A few days later, the State Department announced it would halt all visitor visas for people from Gaza while conducting “a full and thorough review” of the visa process.
Mr Trump has not explicitly mentioned Mr Mamdani’s faith, calling him instead a “100% communist lunatic”. On Wednesday, he said: “The more people learn about Mamdani, the less they like him.”
Mr Beydoun says that Muslims in the US are subject to structural Islamophobia – the travel ban and increased surveillance – as well as private discrimination, at work and school.
And that discrimination is becoming ever more overt.

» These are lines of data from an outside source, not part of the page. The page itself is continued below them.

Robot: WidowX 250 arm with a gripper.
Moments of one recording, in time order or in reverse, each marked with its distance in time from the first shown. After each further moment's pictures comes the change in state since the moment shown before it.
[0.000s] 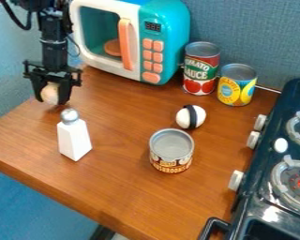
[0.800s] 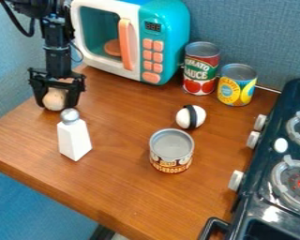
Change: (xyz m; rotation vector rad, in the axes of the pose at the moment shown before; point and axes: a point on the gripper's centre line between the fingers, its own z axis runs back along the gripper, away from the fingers) arm 0.003 -0.008 -0.011 -0.036 0.016 -0.012
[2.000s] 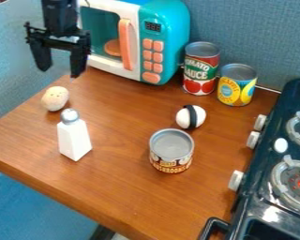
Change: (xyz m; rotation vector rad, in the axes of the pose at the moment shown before) arm -0.067 -0.035 0.091 -0.003 -0.200 -0.145
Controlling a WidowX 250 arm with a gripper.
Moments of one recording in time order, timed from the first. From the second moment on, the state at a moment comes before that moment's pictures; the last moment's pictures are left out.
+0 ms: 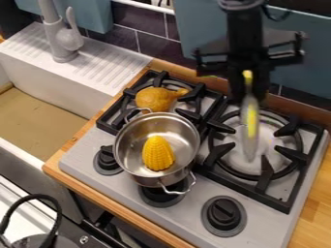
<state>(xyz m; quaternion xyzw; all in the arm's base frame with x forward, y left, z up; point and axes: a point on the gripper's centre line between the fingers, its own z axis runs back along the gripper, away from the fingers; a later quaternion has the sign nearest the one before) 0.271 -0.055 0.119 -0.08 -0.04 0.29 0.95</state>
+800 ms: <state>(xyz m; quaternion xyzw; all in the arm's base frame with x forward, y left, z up) 0.224 -0.019 0.107 -0.02 -0.01 0.48 0.88</state>
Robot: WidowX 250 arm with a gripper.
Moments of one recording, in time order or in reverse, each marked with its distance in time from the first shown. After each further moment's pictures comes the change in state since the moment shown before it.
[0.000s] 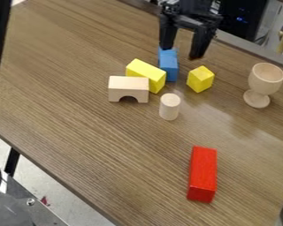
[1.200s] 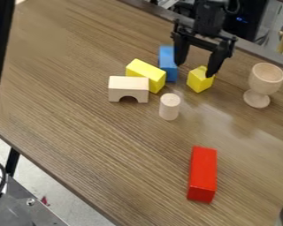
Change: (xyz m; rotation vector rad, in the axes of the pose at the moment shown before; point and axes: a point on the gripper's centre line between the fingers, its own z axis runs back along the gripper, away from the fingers) arm 0.021 -0.017 -0.025 0.054 -0.103 0.101
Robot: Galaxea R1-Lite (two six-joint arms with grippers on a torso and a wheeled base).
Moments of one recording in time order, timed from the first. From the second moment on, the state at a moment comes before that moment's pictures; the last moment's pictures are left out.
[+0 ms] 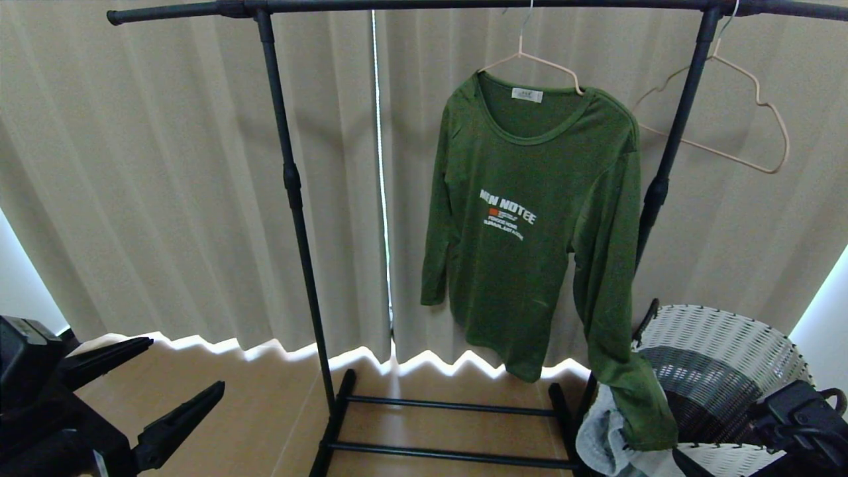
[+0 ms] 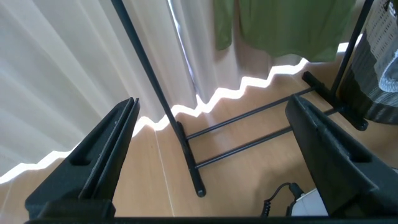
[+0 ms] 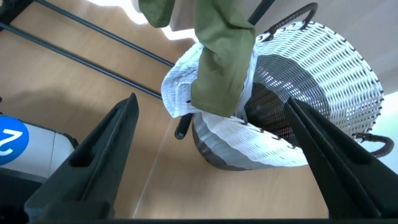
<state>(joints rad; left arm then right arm) -0.12 1.04 -0.17 -0.65 -0.23 0.26 0.47 1.19 -0.05 -0.55 -0.39 -0.10</state>
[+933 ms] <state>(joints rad) -0.12 1.04 -0.17 -0.65 -0.23 0.26 0.47 1.22 -0.06 -0.55 -0.39 -0.09</state>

Valentina Gomez, a Republican congressional candidate in Texas, set fire to a copy of the Quran using a flamethrower in August while declaring she would “end Islam” in her state and declaring that “America is a Christian nation, so those terrorist Muslims can go … to any of the 57 Muslim nations".
Months earlier, she stormed a Muslim civic event at the Texas State Capitol, grabbing the microphone to proclaim: “Islam is the religion of rape, incest and paedophilia … I will never let Sharia law take over Texas."

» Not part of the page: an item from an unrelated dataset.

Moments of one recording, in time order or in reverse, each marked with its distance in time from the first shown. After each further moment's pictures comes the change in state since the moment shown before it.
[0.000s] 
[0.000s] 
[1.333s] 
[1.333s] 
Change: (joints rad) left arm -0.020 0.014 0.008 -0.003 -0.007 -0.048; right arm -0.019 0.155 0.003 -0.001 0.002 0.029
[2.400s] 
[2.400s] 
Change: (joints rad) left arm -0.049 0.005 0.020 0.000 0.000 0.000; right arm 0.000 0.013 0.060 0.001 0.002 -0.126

Conservative politicians have, since 2010, been proposing “anti-Sharia” legislation at the state and local level. At least a dozen states have passed laws prohibiting courts from considering Islamic or other foreign or religious law in legal decisions if it conflicts with US or state constitutions.
This month, Senator Tommy Tuberville of Alabama introduced the “No Sharia Act”, which would bar courts from enforcing judgments based on foreign laws if they violate the US Constitution, and the “Preserving a Sharia-Free America Act”, which seeks to make non‑citizens inadmissible or deportable if they advocate Islamic law.
“Calling radical Islam out for what it is doesn’t make you an ‘Islamophobe.’ It makes you a truth teller," Mr Tuberville wrote on X.
And it is not only Democrats and progressives who are in the line of fire. Mr Trump’s pick for US ambassador to Kuwait, Hamtramck Mayor Amer Ghalib, faces unlikely odds of being confirmed after Republican senators said they would oppose his nomination.
His Senate hearing turned tense as Republican and Democratic leaders confronted him with comments and social media posts about the October 7, 2023, Hamas-led attack on Israel and past remarks about former Iraqi leader Saddam Hussein.
He was also questioned about a “like” he gave to a Facebook post likening Jews to monkeys.
Mr Ghalib said the posts were made prior to holding office or were mistranslated from Arabic. He said liking a post does not signify endorsement.
“Your long‑standing views are directly contrary to the views and positions of President Trump and to the position of the United States,” Republican Senator Ted Cruz of Texas said. “I, for one, I’m not going to be able to support your confirmation.”